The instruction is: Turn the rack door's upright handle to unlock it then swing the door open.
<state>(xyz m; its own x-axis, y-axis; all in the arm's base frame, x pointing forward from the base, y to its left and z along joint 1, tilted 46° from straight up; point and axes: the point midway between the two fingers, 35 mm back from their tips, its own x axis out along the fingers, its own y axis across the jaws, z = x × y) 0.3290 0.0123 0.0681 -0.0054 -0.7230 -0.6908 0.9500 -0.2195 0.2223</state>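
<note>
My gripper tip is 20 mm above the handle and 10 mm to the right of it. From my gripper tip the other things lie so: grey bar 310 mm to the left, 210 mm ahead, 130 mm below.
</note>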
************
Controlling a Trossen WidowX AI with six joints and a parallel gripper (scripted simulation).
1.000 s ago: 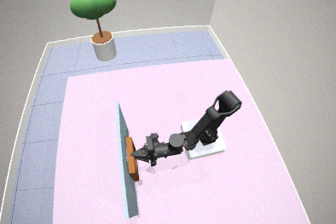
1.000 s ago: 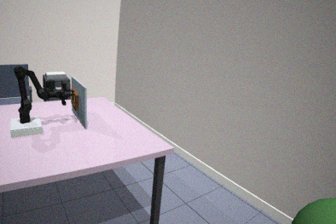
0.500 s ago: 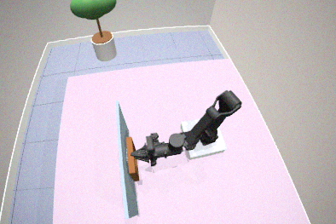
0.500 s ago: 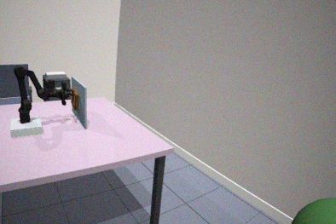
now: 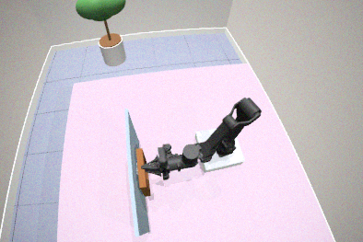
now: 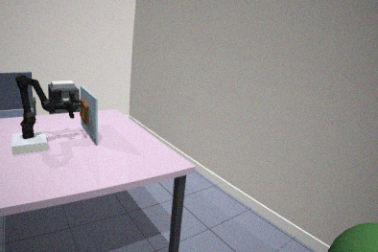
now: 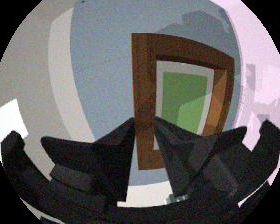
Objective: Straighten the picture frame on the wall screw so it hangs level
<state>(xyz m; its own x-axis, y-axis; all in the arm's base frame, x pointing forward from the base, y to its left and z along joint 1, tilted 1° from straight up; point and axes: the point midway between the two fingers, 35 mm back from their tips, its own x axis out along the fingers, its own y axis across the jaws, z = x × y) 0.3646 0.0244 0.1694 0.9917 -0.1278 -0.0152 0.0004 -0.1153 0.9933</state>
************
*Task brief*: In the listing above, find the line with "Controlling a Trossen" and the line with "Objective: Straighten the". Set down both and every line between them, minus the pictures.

*Task answer*:
Controlling a Trossen WidowX AI with six joints and a parallel gripper (scripted simulation).
1.000 s ago: 
1.000 s ago: 
0.500 s ago: 
0.500 s ago: 
now: 
now: 
now: 
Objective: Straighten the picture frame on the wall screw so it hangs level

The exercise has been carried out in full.